The Free-Electron Laser for Infrared Experiments (FELIX) was used to study the wavelength-resolved multiple photon photodissociation of discrete, gas-phase uranyl (UO22+) complexes containing a single anionic ligand (A), with or without ligated solvent molecules (S). The uranyl antisymmetric and symmetric stretching frequencies were measured for complexes with general formula [UO2A(S)n]+, where A was hydroxide, methoxide, or acetate; S was water, ammonia, acetone, or acetonitrile; and n = 0-3. The values for the antisymmetric stretching frequency for uranyl ligated with only an anion ([UO2A]+) were as low or lower than measurements for [UO2]2+ ligated with as many as five strong neutral donor ligands and are comparable to solution-phase values. This result was surprising because initial DFT calculations predicted values that were 30-40 cm(-1) higher, consistent with intuition but not with the data. Modification of the basis sets and use of alternative functionals improved computational accuracy for the methoxide and acetate complexes, but calculated values for the hydroxide were greater than the measurement regardless of the computational method used. Attachment of a neutral donor ligand S to [UO2A]+ produced [UO2AS]+, which produced only very modest changes to the uranyl antisymmetric stretch frequency, and did not universally shift the frequency to lower values.
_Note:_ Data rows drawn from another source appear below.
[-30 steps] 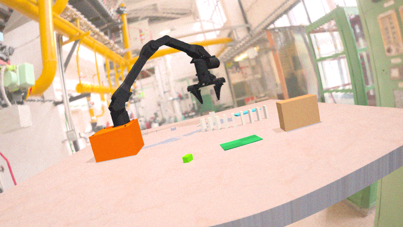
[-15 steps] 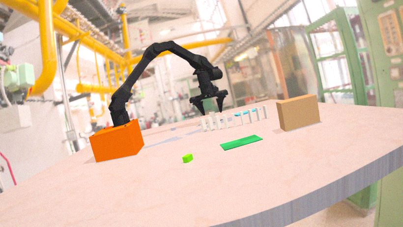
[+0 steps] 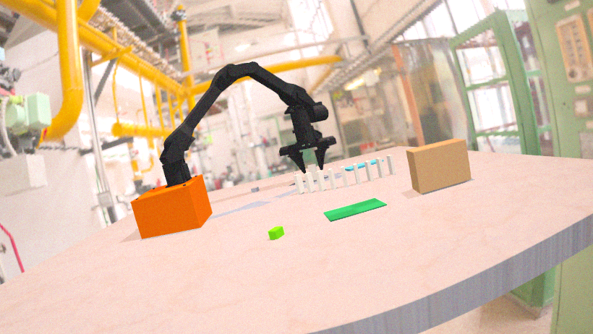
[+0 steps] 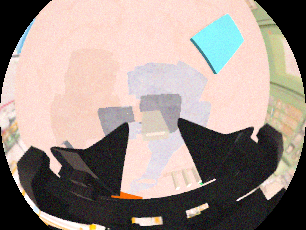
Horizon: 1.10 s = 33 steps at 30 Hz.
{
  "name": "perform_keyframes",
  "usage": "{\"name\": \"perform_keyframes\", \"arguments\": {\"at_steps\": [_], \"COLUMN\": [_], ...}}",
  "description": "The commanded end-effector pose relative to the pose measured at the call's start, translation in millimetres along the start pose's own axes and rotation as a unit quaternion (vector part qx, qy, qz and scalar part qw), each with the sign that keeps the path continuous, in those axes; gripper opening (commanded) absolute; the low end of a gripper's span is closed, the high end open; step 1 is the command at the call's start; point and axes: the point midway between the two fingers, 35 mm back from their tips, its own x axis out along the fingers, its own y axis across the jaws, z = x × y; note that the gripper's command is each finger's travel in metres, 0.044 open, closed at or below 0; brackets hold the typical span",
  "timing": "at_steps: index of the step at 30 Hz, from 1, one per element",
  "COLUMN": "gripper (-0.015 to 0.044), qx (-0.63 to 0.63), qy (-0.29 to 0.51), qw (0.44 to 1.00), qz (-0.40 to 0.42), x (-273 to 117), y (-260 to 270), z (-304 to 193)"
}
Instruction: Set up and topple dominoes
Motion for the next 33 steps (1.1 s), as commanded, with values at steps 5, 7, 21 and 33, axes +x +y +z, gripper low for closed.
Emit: {"name": "perform_keyframes", "arguments": {"at_steps": [5, 7, 21, 33], "gripper": [0.0107, 0.0107, 0.0107, 0.0107], "qx": [-0.002, -0.002, 0.000, 0.065], "qy": [-0.002, -0.002, -0.001, 0.000], "qw": [1.000, 1.000, 1.000, 0.998], "qz": [0.002, 0.002, 0.001, 0.000], "x": [1, 1, -103, -137], "y": [1, 1, -2, -7], "z": [0, 0, 4, -14]}}
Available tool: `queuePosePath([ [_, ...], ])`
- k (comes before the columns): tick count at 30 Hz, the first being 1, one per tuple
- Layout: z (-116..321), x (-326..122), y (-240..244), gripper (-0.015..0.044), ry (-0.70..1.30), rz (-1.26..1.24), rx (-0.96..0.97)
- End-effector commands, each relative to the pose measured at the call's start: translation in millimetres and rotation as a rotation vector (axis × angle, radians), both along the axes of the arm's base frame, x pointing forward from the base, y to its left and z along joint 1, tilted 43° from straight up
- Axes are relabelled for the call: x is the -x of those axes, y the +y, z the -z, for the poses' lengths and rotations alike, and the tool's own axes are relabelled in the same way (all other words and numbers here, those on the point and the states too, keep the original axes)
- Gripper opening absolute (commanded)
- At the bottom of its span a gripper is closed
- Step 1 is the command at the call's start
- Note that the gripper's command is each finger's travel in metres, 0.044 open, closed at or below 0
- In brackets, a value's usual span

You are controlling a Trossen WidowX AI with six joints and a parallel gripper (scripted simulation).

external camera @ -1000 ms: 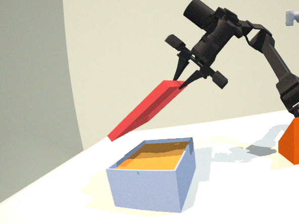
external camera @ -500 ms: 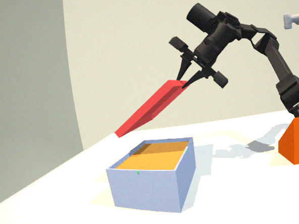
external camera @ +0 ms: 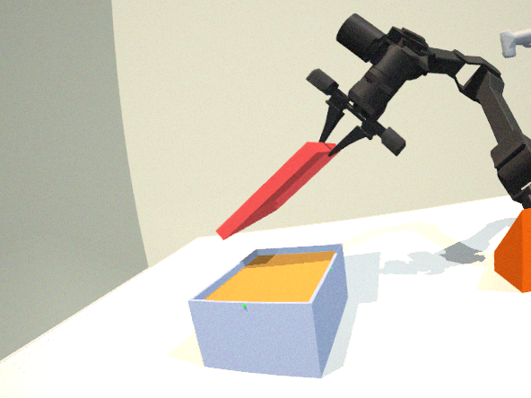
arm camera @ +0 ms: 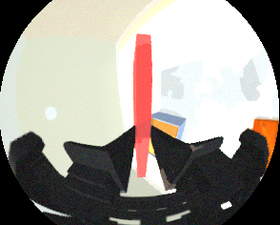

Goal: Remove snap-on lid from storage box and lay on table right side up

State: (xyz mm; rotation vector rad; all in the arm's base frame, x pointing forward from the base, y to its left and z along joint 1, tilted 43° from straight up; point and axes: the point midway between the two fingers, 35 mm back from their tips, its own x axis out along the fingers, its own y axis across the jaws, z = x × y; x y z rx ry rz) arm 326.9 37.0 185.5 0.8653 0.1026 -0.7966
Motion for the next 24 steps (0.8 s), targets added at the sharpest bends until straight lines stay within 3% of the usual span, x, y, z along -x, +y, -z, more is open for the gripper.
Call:
queuePosePath([
  [1,-6.2,2.9,-4.8,0.0,-0.001,-0.007,-0.003],
  [24,-36.0,16.6,-37.0,0.0,0.0,-0.007,-0.001],
])
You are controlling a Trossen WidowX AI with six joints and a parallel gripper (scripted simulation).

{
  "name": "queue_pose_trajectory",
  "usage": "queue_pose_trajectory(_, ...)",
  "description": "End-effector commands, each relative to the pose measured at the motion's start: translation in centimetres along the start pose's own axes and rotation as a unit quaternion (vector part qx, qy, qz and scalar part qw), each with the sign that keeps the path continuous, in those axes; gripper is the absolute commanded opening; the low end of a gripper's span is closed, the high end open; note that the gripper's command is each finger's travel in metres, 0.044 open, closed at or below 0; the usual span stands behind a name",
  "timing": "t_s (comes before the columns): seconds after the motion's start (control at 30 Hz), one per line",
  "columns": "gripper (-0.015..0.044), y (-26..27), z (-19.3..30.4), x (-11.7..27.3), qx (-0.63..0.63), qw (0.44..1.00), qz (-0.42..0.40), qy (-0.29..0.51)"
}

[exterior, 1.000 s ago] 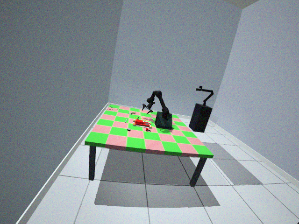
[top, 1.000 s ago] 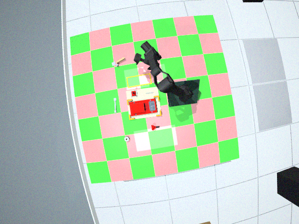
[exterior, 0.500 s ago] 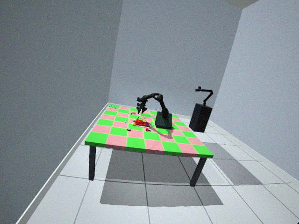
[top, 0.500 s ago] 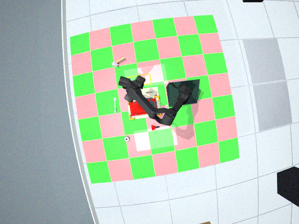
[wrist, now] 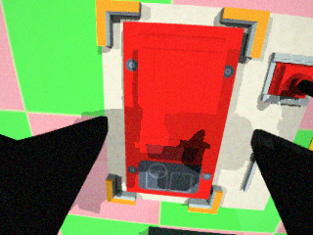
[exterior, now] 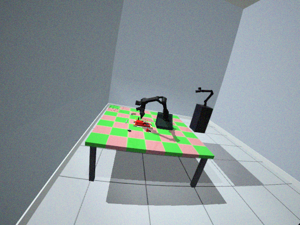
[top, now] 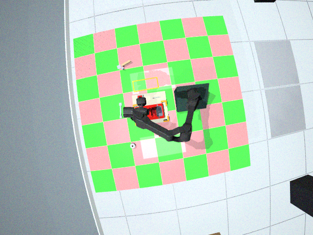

DFT calculations for [UO2AS]+ were in accord with trends in the data and showed that attachment of the solvent was accommodated by weakening of the U-anion bond as well as the uranyl. When uranyl frequencies were compared for [UO2AS]+ species having different solvent neutrals, values decreased with increasing neutral nucleophilicity.     

Variable denticity in carboxylate binding to the uranyl coordination complexes

Tris-carboxylate complexes of uranyl [UO₂]²⁺ with acetate and benzoate were generated using electrospray ionization mass spectrometry, and then isolated in a Fourier transform ion cyclotron resonance mass spectrometer. Wavelength-selective infrared multiple photon dissociation (IRMPD) of the tris-acetato uranyl anion resulted in a redox elimination of an acetate radical, which was used to generate an IR spectrum that consisted of six prominent absorption bands. These were interpreted with the aid of density functional theory calculations in terms of symmetric and antisymmetric −CO₂ stretches of the monodentate and bidentate acetate, CH₃ bending and umbrella vibrations, and a uranyl O—U—O asymmetric stretch. The comparison of the calculated and measured IR spectra indicated that the predominant conformer of the tris-acetate complex contained two acetate ligands bound in a bidentate fashion, while the third acetate was monodentate. In similar fashion, the tris-benzoate uranyl anion was formed and photodissociated by loss of a benzoate radical, enabling measurement of the infrared spectrum that was in close agreement with that calculated for a structure containing one monodentate and two bidentate benzoate ligands.